A profissionalização da imprensa escrita deu-se apenas no princípio do século XX. A publicação, em 1912, do Jornal de Benguela e, mais tarde, a 16 de Agosto de 1923, do jornal A Província de Angola, inaugurou este período mediático profissional e industrial. Encabeçaram este empreendimento Manuel de Mesquita e Adolfo Pina, respectivamente.

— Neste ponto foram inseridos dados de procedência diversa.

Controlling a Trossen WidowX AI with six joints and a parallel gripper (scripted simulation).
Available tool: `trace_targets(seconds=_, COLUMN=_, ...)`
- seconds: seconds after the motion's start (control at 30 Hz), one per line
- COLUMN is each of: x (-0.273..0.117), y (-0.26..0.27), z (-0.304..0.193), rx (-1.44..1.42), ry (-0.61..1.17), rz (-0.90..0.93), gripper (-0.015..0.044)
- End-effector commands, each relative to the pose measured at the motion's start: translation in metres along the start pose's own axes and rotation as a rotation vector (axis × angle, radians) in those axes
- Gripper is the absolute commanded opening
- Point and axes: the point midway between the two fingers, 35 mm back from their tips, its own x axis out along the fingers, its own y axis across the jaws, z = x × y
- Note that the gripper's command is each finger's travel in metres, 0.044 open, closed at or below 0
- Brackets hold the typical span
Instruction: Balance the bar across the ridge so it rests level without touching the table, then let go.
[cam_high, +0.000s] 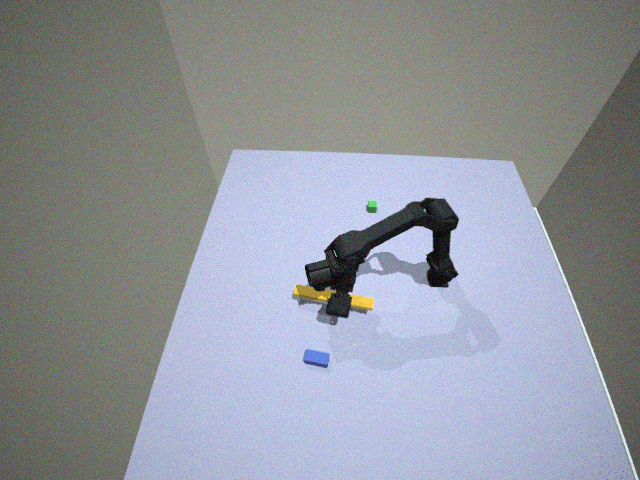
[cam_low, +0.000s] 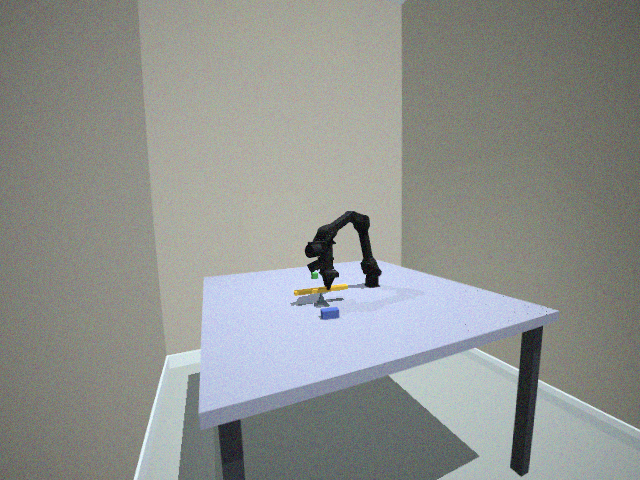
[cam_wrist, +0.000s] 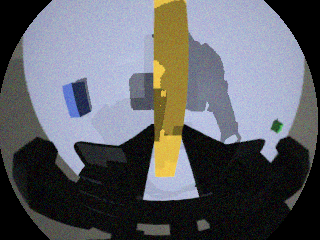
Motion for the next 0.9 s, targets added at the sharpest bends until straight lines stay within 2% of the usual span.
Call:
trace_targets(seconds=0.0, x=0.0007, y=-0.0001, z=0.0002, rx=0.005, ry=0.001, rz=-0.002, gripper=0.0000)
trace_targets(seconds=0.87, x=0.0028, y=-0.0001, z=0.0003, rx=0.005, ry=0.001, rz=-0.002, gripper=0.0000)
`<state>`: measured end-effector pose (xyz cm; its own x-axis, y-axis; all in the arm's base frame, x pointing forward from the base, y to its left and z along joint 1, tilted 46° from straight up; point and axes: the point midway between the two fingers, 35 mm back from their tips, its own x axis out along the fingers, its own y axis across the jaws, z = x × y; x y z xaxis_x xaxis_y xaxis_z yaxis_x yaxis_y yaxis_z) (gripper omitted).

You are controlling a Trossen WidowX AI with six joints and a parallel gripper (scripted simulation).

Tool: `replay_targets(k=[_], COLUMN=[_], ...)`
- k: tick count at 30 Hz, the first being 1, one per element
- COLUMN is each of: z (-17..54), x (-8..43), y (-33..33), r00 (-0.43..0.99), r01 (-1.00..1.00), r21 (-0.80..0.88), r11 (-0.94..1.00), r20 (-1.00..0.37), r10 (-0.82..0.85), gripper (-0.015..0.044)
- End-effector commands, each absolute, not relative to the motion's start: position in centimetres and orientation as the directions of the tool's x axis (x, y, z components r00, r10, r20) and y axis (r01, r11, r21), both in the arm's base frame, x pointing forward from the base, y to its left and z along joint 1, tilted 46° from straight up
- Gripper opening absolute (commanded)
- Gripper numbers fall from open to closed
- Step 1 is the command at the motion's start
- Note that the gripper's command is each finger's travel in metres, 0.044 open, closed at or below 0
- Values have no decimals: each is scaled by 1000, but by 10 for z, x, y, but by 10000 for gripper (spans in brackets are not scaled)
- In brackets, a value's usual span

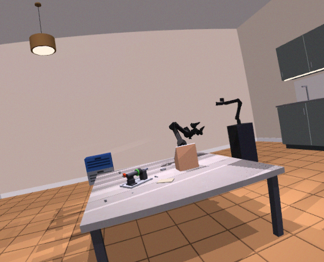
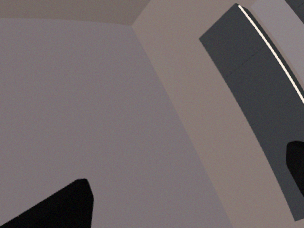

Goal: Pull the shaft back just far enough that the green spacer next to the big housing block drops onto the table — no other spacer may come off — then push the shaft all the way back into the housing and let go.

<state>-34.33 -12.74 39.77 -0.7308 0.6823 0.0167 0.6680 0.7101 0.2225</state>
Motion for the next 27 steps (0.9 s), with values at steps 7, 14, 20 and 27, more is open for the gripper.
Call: replay_targets(k=[7,14,20,27], z=[393,386,378,370], x=[-328,-295,-254,-204], y=[-181,-248,-302,-348], r00=[-856,-962,-996,-973], r01=[500,268,70,-99], r21=[322,448,551,645], r11=[804,853,831,758], r20=[42,69,85,95], r10=[516,266,28,-208], gripper=[440,440,440,440])
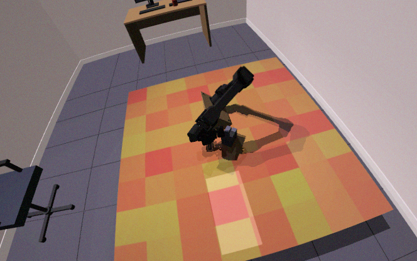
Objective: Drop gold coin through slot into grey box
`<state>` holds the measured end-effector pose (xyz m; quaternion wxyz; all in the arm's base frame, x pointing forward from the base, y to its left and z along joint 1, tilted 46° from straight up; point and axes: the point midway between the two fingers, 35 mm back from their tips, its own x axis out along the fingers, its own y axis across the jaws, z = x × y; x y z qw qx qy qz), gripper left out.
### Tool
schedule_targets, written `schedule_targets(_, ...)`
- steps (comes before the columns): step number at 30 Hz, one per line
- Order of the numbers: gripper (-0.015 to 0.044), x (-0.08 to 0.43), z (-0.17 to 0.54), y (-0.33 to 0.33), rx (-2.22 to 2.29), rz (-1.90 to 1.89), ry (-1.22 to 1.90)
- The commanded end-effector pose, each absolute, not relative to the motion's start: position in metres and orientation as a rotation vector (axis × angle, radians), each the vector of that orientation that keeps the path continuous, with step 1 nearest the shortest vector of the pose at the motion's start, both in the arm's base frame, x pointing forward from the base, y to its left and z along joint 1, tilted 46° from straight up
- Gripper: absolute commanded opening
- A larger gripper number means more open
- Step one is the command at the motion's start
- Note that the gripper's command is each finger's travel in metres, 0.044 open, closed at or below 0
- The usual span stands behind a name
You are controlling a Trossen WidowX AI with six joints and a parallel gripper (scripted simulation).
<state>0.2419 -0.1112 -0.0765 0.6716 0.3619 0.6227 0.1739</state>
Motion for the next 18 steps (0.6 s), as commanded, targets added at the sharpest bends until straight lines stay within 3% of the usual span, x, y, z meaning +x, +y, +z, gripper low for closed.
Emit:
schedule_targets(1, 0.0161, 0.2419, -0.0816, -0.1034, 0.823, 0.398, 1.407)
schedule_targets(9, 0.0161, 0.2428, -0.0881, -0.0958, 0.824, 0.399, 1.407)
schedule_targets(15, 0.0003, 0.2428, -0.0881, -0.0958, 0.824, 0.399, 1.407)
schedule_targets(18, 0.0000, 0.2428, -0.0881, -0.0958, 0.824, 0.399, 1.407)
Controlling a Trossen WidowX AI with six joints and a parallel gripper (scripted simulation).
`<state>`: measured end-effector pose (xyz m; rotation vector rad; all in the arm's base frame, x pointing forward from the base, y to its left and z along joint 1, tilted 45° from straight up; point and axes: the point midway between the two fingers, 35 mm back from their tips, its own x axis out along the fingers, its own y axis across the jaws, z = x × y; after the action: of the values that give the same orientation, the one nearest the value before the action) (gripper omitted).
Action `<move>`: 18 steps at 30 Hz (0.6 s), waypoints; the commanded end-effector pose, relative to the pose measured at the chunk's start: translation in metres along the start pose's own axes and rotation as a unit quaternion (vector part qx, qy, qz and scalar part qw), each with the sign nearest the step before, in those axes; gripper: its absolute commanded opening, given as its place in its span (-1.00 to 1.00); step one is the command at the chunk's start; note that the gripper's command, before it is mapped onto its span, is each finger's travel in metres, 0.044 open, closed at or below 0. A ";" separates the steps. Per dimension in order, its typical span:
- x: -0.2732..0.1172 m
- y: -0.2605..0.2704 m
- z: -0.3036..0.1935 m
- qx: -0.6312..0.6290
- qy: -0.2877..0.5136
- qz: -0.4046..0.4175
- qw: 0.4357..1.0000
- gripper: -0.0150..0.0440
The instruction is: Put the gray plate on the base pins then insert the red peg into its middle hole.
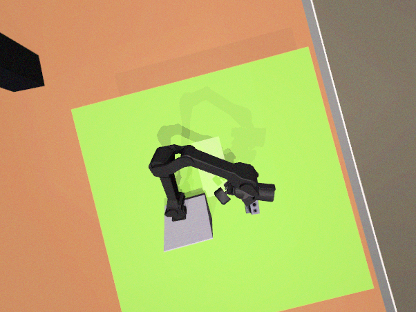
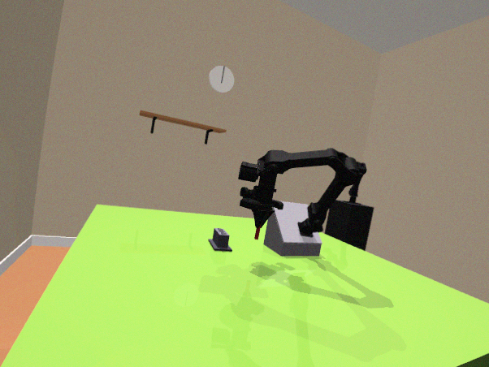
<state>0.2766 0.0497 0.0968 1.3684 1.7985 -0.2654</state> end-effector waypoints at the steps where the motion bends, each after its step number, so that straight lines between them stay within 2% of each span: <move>1: -0.001 0.004 0.015 -0.001 -0.002 -0.001 1.000 -0.49; 18: -0.003 0.016 0.065 -0.001 -0.001 -0.002 1.000 -0.49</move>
<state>0.3164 0.0202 0.0704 1.3662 1.7934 -0.2648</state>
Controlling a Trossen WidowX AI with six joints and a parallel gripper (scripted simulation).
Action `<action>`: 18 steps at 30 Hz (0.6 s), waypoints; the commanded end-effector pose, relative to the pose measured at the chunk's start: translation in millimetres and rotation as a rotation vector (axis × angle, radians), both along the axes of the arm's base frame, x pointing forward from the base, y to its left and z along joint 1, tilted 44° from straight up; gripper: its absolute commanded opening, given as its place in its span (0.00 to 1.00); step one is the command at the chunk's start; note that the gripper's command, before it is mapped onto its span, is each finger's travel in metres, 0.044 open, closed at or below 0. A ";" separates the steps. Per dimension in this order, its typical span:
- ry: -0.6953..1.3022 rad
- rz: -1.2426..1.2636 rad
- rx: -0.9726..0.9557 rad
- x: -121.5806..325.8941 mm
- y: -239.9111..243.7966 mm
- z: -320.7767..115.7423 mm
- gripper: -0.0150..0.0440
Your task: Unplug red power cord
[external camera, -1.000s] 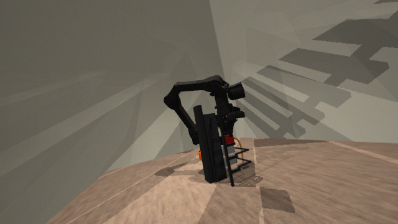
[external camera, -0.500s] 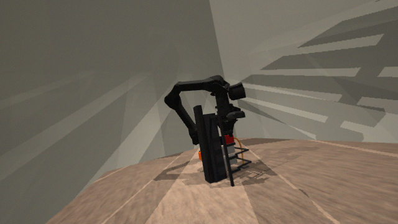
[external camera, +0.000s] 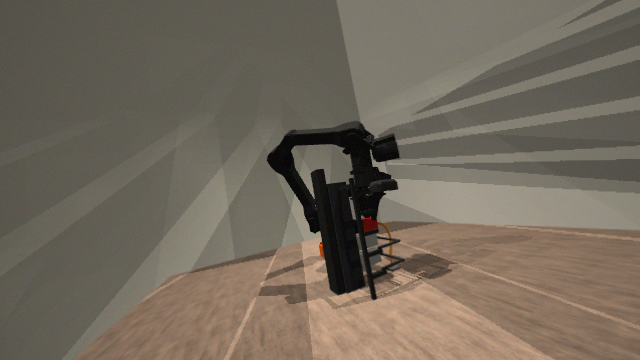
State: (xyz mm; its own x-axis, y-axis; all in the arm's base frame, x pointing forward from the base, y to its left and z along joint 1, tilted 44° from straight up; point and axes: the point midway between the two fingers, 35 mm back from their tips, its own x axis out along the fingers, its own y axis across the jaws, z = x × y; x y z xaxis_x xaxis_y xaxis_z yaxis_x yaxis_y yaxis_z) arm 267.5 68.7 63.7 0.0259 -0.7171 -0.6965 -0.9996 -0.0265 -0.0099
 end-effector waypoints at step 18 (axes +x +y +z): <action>0.017 0.028 0.038 -3.3 27.9 -16.6 0.83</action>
State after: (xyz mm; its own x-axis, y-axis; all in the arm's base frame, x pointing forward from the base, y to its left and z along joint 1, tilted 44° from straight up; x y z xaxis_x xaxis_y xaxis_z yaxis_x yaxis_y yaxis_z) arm 264.0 97.4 46.9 0.0339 -0.6867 -0.7262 -0.9984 -0.0566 0.0070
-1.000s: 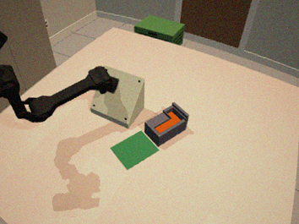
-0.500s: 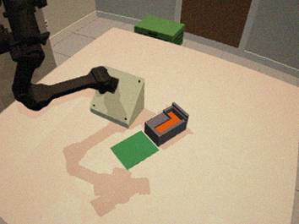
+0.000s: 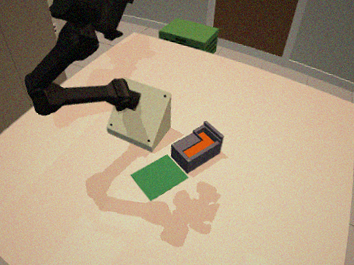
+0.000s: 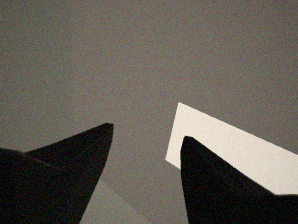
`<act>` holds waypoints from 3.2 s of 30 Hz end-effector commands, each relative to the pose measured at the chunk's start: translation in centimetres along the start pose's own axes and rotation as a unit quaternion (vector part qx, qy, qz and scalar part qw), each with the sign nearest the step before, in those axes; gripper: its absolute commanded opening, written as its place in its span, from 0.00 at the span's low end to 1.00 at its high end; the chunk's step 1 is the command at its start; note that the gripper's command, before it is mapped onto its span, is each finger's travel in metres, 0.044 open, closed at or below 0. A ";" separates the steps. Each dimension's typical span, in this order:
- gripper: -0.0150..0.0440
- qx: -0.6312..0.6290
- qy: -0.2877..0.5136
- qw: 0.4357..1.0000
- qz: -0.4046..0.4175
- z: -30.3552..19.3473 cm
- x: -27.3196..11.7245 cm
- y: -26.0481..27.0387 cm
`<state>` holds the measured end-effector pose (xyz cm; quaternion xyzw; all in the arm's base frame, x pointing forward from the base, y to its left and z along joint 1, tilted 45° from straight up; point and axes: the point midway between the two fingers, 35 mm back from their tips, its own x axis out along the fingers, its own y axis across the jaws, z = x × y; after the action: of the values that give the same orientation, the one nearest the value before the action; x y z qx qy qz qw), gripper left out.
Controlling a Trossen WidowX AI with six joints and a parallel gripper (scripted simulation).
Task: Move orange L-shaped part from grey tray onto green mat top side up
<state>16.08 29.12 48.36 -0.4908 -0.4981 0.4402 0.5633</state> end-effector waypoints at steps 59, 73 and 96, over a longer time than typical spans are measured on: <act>0.56 0.332 0.921 -0.016 -0.205 -19.0 -27.6 43.3; 0.56 0.330 0.921 -0.016 -0.205 -19.5 -32.2 46.7; 0.56 0.330 0.921 -0.015 -0.206 -19.9 -35.0 48.9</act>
<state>31.68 -0.50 -4.52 0.1042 -0.5687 0.4082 -0.7065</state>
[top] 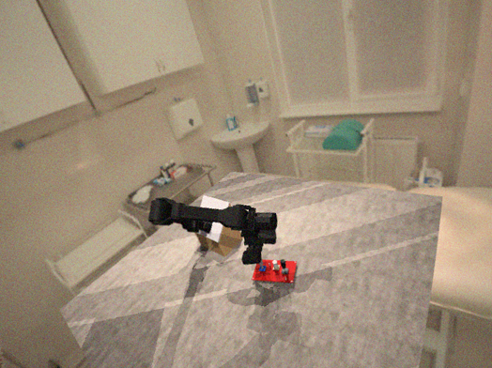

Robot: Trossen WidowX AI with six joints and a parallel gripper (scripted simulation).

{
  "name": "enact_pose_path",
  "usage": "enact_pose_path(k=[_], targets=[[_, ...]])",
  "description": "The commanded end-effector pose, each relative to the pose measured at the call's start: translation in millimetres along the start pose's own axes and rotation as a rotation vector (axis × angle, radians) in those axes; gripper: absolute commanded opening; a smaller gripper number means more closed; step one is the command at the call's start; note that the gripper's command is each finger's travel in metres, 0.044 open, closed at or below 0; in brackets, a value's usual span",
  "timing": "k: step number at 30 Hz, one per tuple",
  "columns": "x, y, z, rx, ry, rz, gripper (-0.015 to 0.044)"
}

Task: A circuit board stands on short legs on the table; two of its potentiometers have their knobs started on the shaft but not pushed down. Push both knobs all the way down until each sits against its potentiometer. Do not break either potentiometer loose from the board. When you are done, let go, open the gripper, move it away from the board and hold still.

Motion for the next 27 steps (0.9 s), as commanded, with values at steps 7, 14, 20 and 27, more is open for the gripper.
enact_pose_path(k=[7,14,20,27], targets=[[10.6,-1.1,-0.4,0.001,0.005,0.0,0.0],[11.4,-1.1,-0.4,0.001,0.005,-0.001,0.0],[15.7,-1.1,-0.5,0.001,0.005,-0.001,0.0],[17.6,-1.1,-0.5,0.001,0.006,-0.001,0.0]])
Point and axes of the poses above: the point midway between the two fingers, 35 mm back from their tips, its own x axis out along the fingers, its own y axis across the jaws, z = x × y, the point moved 9 cm from there along -x, back along the fingers, and after that the axes turned 13 degrees about -x, right-handed, at the moved point
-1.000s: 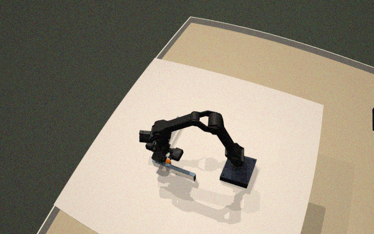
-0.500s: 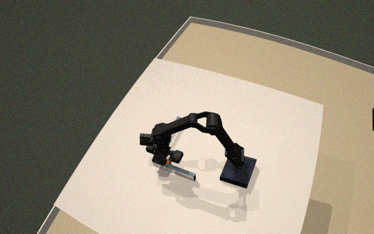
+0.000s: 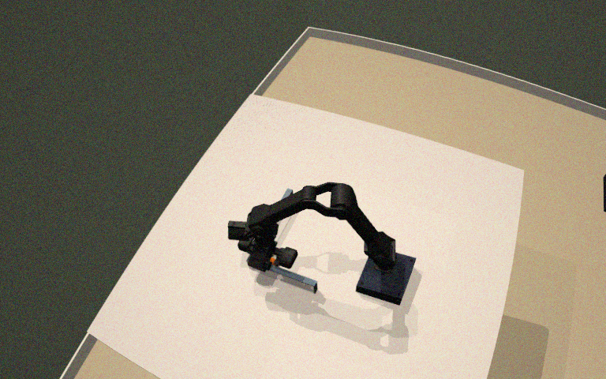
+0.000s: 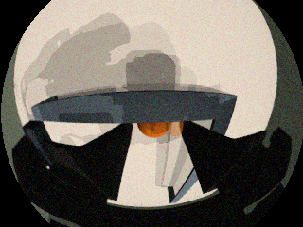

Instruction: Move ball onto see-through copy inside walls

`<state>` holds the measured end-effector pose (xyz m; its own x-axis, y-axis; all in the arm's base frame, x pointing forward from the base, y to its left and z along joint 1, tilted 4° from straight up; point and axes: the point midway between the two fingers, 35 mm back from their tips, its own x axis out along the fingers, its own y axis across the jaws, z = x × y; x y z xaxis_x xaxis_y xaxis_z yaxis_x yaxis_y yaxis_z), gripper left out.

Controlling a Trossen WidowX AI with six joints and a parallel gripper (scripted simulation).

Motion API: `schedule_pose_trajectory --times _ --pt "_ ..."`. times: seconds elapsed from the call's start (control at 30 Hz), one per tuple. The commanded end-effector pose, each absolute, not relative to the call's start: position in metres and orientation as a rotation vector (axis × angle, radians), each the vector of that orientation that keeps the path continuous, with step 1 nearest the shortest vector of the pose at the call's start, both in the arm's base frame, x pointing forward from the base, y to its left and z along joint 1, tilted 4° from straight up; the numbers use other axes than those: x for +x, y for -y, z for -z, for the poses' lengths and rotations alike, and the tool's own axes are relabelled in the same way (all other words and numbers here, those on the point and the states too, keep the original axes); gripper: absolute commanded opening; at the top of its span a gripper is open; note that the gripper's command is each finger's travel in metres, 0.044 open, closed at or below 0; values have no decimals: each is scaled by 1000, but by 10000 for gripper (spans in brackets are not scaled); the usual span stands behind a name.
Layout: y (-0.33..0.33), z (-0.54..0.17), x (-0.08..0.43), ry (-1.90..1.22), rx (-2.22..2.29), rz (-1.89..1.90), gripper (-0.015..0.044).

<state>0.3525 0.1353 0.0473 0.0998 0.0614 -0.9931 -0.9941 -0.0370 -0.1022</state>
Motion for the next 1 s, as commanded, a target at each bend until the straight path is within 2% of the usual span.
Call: schedule_pose_trajectory --times 0.0,0.57,0.77,0.97 --pt "-135 -37 352 -1082 -1242 -1195 260" --pt "-135 -36 352 -1082 -1242 -1195 160" --pt "-106 -36 351 -1147 -1225 -1139 2" --pt "-105 -61 353 -1148 -1225 -1138 0"
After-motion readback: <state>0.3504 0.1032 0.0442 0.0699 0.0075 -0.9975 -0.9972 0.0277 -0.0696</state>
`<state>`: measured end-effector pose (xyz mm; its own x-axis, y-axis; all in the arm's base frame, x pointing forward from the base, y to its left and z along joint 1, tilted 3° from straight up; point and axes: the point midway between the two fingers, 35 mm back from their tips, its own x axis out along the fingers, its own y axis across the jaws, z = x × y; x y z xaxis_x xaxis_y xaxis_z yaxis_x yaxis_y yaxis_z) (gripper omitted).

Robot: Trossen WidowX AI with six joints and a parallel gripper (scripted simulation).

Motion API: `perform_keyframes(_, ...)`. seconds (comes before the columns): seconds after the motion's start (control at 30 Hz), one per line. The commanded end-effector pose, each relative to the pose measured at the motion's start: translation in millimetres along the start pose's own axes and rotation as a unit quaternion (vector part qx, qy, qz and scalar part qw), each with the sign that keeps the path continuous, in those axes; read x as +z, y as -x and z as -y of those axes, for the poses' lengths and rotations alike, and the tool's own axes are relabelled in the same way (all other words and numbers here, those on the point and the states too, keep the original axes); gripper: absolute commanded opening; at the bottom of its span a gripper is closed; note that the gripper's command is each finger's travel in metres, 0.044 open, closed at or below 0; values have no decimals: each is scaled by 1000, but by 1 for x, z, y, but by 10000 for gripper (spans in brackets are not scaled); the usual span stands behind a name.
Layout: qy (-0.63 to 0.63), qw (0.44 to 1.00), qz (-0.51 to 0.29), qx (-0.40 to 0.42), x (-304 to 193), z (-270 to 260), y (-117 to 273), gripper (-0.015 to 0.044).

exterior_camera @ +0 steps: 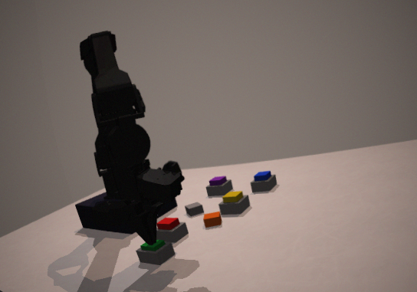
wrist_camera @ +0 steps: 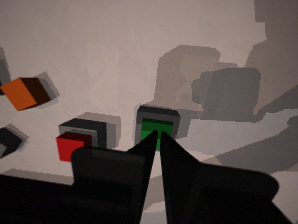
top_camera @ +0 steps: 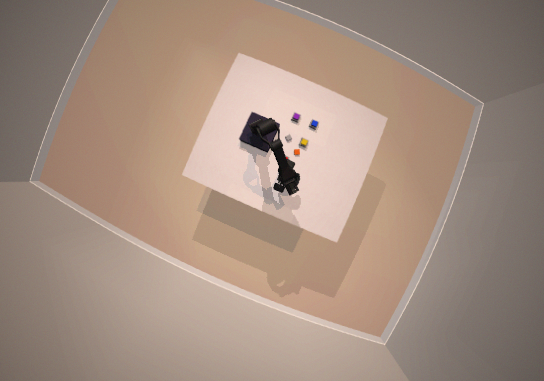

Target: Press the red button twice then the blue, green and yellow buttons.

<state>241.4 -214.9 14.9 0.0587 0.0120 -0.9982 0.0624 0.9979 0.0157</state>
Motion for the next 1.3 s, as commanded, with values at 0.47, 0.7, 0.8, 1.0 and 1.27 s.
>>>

Apenas no segundo trimestre de 1957 se iniciou a produção de um jornal de actualidades na colónia (Carvalho & Silva, 2007). Até ao declinar do período colonial contavam-se dezenas de periódicos, alguns dos quais especializados) entre diários, semanários, bissemanários e trissemanários, em distintos pontos do território. Entre os títulos relevantes destacam-se "O Comércio de Angola, A Pátria, Comércio de Benguela, Diário de Luanda, Kuanza-Sul, O Lobito, Notícias de Luanda, O Comércio, Angolana, Desportine, Angola Desportiva, O Estudante, O Standarte, Cultura, Mensagem, O Apostolado, O Planalto, Notícias da Huíla, A Tribuna, Jornal da Criança, Notícias do Bié, A Voz do Empregado, as revistas Notícia, Arte & Cultura, Noite & Dia, Miau, Prisma, Semana Ilustrada, Revista de Angola, Trópico, Actualidade Económica, etc." (Vunge, 2006:27).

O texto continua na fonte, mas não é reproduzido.